■ YOUR GOAL
Retype, word for word, the line holding "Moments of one" and each line after it down to the end of the data; pictures are not copied.

++++++++

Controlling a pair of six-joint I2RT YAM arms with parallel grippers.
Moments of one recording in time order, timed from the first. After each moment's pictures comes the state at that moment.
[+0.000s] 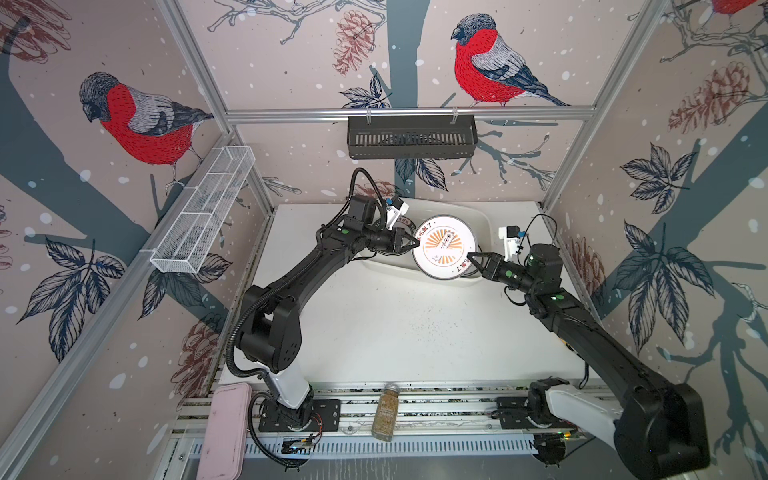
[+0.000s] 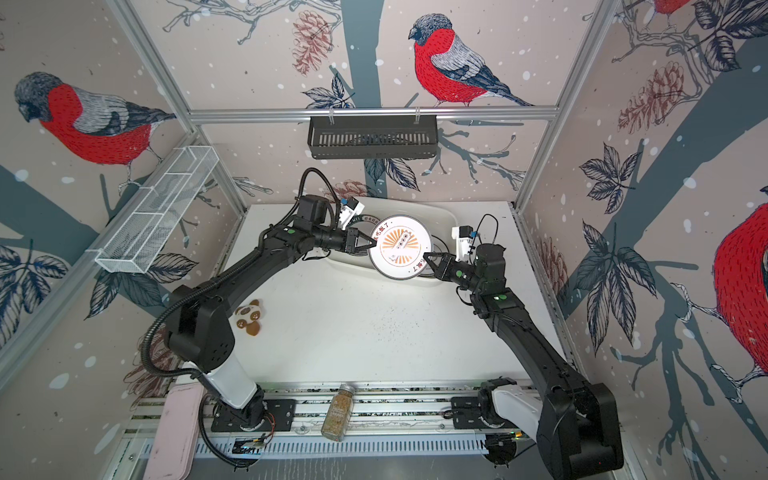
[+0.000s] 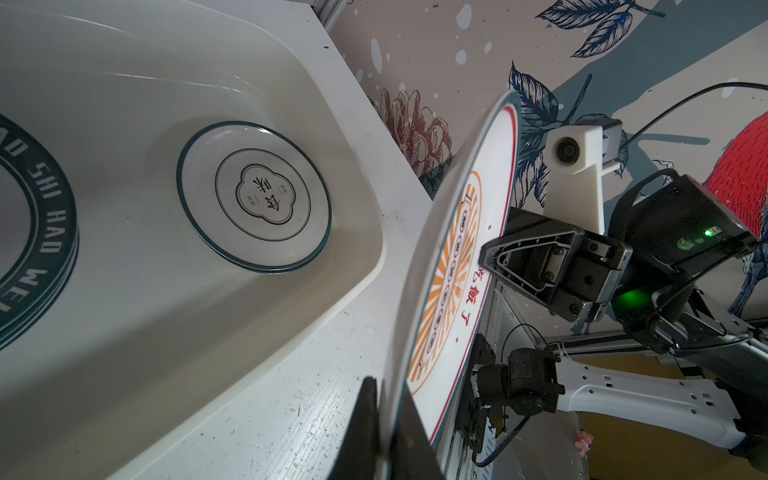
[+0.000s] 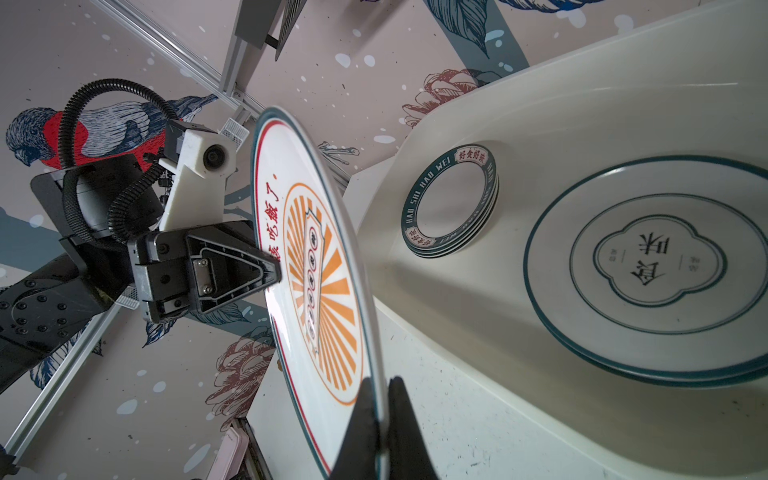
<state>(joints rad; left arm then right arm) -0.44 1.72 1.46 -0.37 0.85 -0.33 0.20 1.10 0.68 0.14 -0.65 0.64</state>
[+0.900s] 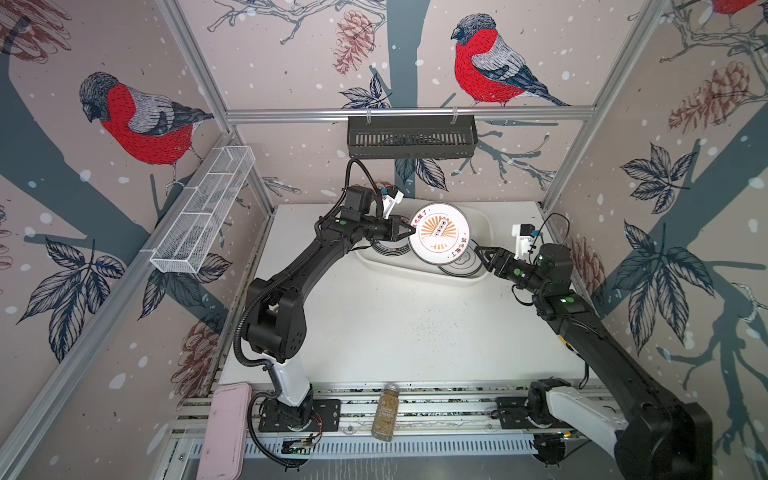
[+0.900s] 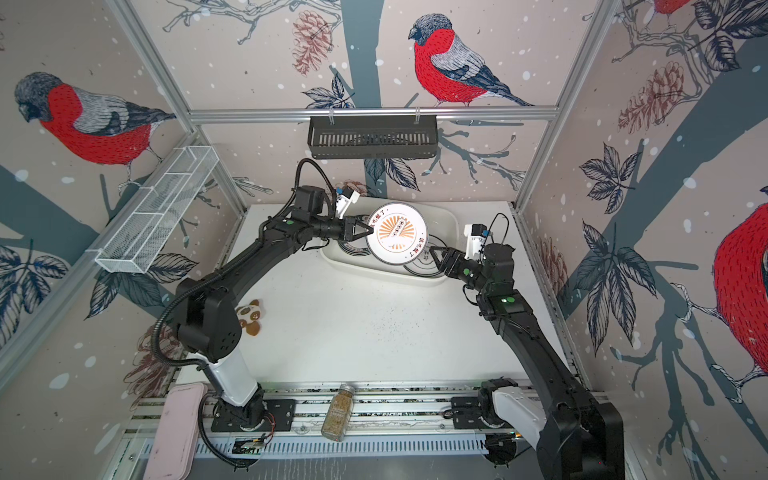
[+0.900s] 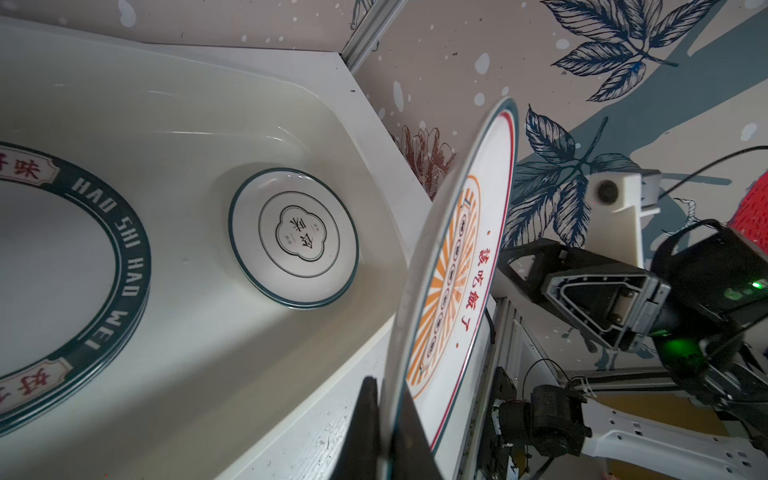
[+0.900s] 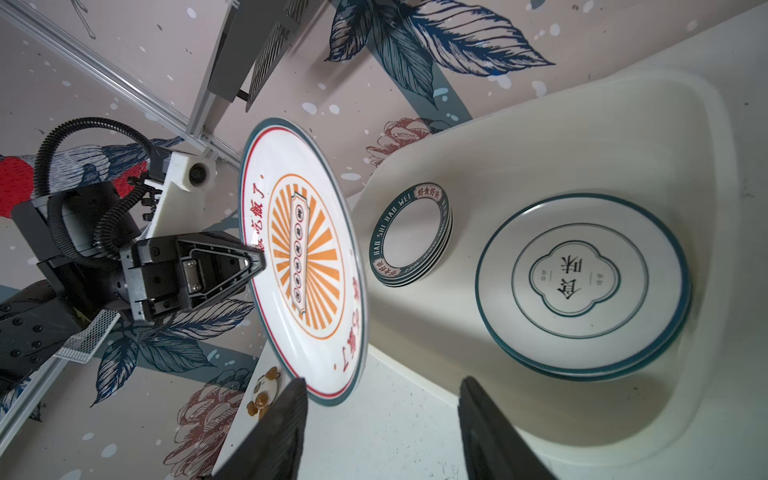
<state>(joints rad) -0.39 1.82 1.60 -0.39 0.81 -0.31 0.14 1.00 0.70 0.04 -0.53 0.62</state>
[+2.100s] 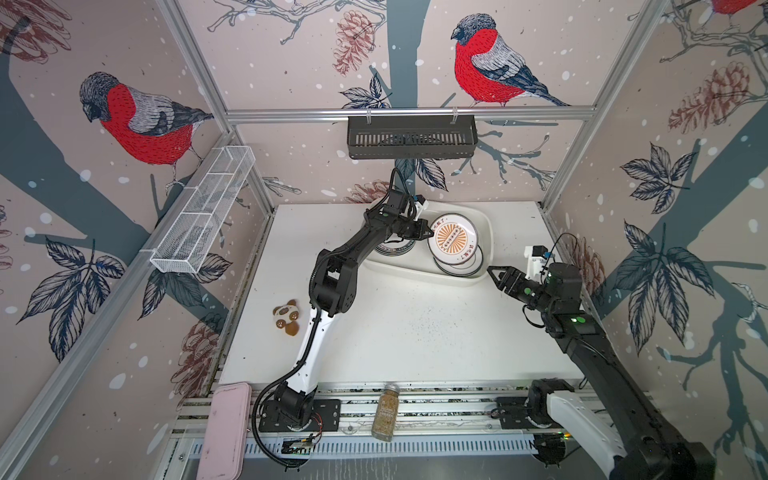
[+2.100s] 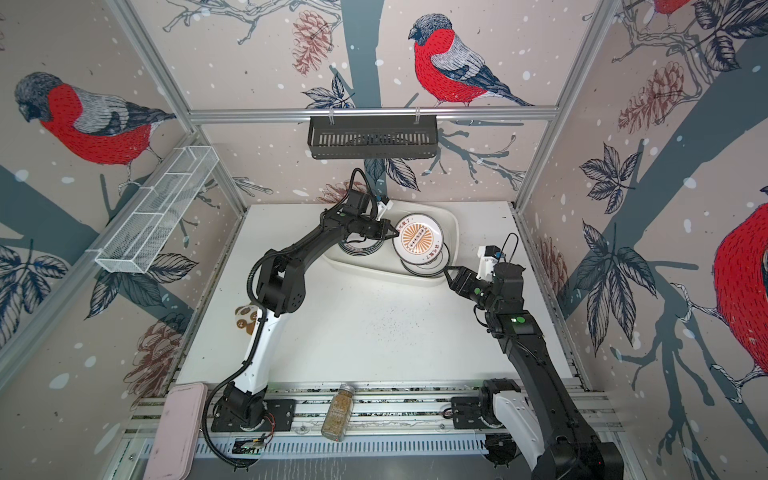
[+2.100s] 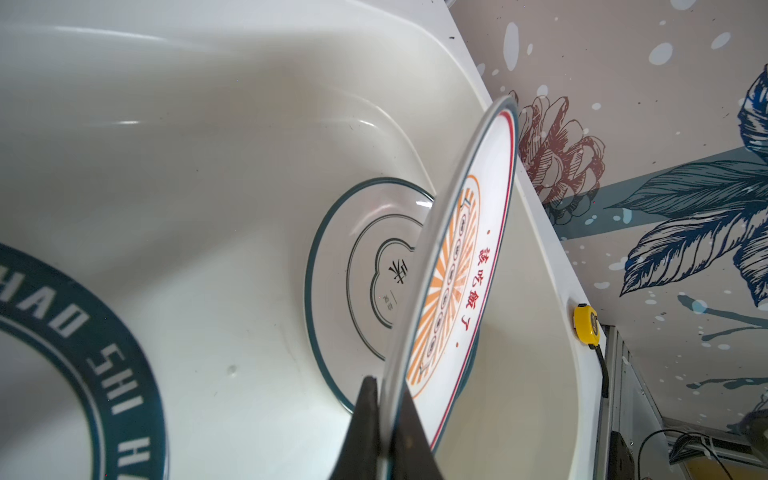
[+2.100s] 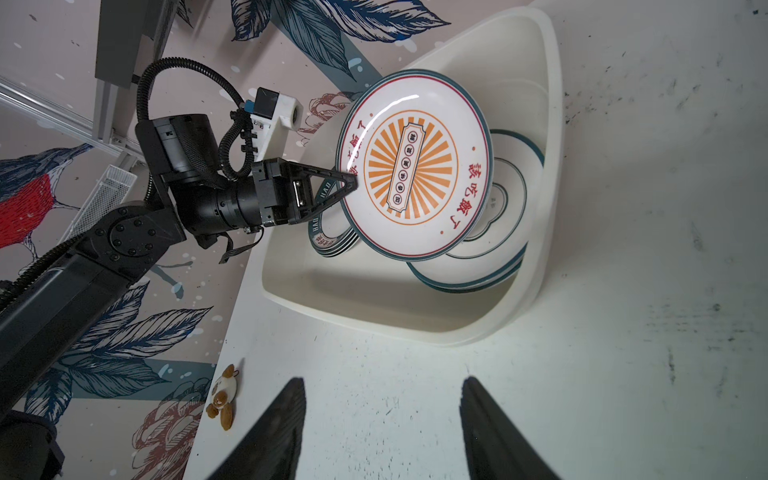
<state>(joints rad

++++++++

■ ANSWER BOX
Moments of one recording in time order, timed from the first. After each moment's pictures comes the state at that moment.
[+0.000s] 
[+0.000s] 
[+0.000s] 
[+0.000s] 
<state>(joints rad; left arm then right arm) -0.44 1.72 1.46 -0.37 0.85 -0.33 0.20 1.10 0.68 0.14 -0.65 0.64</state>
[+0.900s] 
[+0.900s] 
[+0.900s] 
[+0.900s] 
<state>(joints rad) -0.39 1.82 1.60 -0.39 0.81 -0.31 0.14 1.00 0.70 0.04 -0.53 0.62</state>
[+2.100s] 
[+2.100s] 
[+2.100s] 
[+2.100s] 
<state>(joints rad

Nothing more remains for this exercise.